Kaas is cultuur, en geitenkaas is dé cultuur van het Loiredal. Ja, het bestaat uit 32 wijngebieden met een slordige 87 (!) AOC’s en VDQS’, maar er komen vooral zes verfijnde AOP-geitenkazen vandaan (van de in totaal 48) die gelden als publiekslievelingen bij novice en snob. Saillant detail is dat in het Loiredal meer dan 100 miljoen kilo geitenkaas per jaar wordt geproduceerd – versus 750km2 aan wijngaarden, maar laten we mekaar niet vooringenomen noemen. In een duister verleden schijnen zuidelijke overheersers verjaagd te zijn uit Frankrijk. Na het vertrek zijn hun geiten achtergebleven, en kennelijk in combinatie met geweldige receptuur voor geitenkaas. Een wonderlijke geschiedenis, maar tegenwoordig kijken we nergens meer van op.
Op de foto staan drie AOC-geitenkazen uit de Loire die we momenteel in stock hebben: Crottin Chauvignol, Sainte Maure en Selles sur Cher. We lopen ze bij langs, maar je kunt ook gelijk naar de link die onderaan staat om je plank online te regelen.

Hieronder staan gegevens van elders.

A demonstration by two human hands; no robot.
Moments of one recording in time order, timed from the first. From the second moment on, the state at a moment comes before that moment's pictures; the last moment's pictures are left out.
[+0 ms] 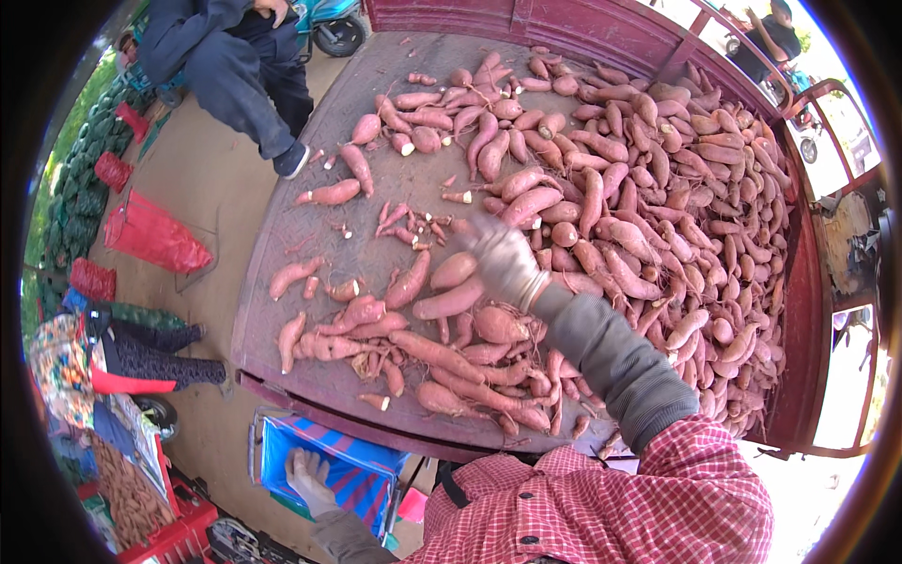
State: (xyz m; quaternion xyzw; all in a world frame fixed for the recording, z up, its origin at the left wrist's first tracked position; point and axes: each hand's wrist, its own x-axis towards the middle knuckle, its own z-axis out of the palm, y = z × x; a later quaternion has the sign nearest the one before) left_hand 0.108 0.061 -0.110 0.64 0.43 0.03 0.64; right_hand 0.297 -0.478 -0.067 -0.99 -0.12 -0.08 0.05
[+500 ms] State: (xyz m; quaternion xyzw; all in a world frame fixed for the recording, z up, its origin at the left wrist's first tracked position) left_hand 0.337 -0.270 -0.118 0.61 -0.18 -0.30 0.71; right_hand 0.321 -0.463 -0.021 -0.95 -0.13 -0.02 0.27
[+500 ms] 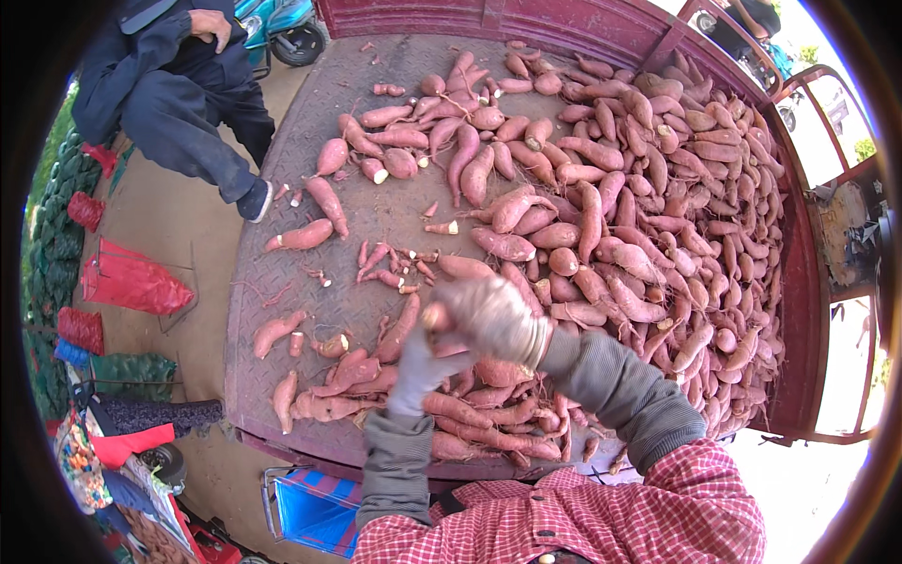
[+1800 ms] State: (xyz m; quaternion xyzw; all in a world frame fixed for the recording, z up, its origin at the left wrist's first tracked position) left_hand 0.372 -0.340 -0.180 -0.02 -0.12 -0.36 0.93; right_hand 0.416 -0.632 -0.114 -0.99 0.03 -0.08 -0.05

Helemaal rechts op de foto zie je Selles-sur-Cher: een geitenkaas die jong (stevig en fris) al gegeten kan worden, maar die na enige rijping pikanter wordt en een zachte klei-structuur krijgt. De korst heeft een lichte bite, en de kaas heeft naast een zoute ook een bescheiden zoet-zure smaak. In het midden liggen bolletjes Crottin, oftewel Crottin de Chavignol. Deze traditionele kaasjes staan bekend om hun bite, en de aangename balans tussen zuur en zout. Jong zijn het wollige witte bolletjes die heerlijk fris-zuur smaken, en na enige tijd worden ze harder en pikanter, met meer diepgang onder de korst. In de linkerhoek, ten slotte, ligt Sainte-Maure de Touraine, ‘maar zegt u maar gewoon Sainte-Maure’. Deze geitenkaas smelt op de tong. Saint-Maure is iets zachter en zouter dan de andere twee, en heeft een licht walnoot aroma.
Deze kazen zijn heerlijk met een sauvignon blanc uit de Loire, en natuurlijk met Kaatjes vijgencompote.